Documentation
Model Parameters

Model Parameters

To customize model settings for a conversation or a model:

  • In Threads, click the Gear icon next to selected model
  • Or, in Settings > Model Providers > Llama.cpp, click the gear icon next to a model for advanced settings
  • Click the edit button next to a model to configure capabilities

Inference & Engine Parameters (Gear Icon)

These settings are available in the model settings modal:

ParameterDescription
Context SizeMaximum prompt context length (how much text the model can consider at once).
GPU LayersNumber of model layers to offload to GPU. More layers = faster, but uses more VRAM.
TemperatureControls response randomness. Lower = more focused, higher = more creative.
Top KTop-K sampling. Limits next token selection to the K most likely.
Top PTop-P (nucleus) sampling.

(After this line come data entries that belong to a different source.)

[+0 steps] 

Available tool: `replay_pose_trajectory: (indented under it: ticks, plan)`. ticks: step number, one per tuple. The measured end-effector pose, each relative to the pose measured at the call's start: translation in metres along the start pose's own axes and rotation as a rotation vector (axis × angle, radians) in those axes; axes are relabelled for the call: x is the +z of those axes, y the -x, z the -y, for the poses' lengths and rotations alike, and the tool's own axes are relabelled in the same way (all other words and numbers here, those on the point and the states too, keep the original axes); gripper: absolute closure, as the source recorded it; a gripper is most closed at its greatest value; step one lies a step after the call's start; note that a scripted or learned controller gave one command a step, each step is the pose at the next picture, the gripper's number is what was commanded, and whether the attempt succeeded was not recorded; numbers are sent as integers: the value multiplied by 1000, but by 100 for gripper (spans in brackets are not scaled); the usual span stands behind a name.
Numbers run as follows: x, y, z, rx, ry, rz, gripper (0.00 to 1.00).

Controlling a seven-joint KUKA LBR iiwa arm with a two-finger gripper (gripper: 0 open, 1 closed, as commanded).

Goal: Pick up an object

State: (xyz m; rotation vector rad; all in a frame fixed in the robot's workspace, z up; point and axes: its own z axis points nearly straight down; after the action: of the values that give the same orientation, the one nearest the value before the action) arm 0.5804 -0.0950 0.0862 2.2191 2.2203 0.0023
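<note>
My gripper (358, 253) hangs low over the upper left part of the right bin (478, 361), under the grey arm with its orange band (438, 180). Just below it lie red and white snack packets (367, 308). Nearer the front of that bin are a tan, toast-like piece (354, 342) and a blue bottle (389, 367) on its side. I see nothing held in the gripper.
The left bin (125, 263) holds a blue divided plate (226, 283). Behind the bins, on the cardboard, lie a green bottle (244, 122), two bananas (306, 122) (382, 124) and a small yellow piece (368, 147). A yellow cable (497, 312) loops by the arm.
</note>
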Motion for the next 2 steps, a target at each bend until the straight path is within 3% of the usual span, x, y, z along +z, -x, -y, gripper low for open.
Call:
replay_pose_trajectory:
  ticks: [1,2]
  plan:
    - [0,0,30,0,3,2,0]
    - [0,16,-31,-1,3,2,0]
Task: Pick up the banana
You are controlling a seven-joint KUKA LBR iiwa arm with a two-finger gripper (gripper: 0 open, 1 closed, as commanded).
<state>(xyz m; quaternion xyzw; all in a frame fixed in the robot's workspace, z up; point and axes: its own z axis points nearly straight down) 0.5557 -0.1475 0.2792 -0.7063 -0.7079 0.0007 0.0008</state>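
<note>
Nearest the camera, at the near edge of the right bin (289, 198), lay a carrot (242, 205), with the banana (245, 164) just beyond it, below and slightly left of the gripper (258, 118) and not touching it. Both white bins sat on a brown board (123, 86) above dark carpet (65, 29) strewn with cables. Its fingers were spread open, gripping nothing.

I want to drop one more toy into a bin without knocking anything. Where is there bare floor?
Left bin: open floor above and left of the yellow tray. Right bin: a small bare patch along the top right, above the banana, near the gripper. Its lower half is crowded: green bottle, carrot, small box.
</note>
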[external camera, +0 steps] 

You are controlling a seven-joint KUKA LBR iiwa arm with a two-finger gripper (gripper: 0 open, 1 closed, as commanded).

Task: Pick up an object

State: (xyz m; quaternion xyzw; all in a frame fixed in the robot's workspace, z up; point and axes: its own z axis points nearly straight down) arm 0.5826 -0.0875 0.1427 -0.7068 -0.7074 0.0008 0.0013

Limits next token selection to a cumulative probability.
Min PMinimum probability for token selection.
Repeat Last NNumber of tokens to consider for repeat penalty.
Repeat PenaltyPenalize repeating token sequences.
Presence PenaltyPenalize alpha presence (encourages new topics).
Max TokensMaximum length of the model's response.
Stop SequencesTokens or phrases that will end the model's response.
Frequency PenaltyReduces word repetition.

Model Parameters


Model Capabilities (Edit Button)

These toggles are available when you click the edit button next to a model:

  • Vision: Enable image input/output
  • Tools: Enable advanced tools (web search, file ops, code)
  • Embeddings: Enable embedding generation
  • Web Search: Allow model to search the web
  • Reasoning: Enable advanced reasoning features

Model Capabilities Edit 01 Model Capabilities Edit 02


Model Parameters

This setting defines and configures the model's behavior.

ParameterDescription
Prompt TemplateA structured format that guides how the model should respond. Contains placeholders and instructions that help shape the model's output in a consistent way.

Engine Parameters

These settings parameters control how the model runs on your hardware.

ParameterDescription
Number of GPU Layers (ngl)- Controls how many layers of the model run on your GPU.
- More layers on GPU generally means faster processing, but requires more GPU memory.
Context Length- Controls how much text the model can consider at once.
- Longer context allows the model to handle more input but uses more memory and runs slower.
- The maximum context length varies with the model used.

By default, Jan defaults to the minimum between 8192 and the model's maximum context length, you can adjust this based on your needs.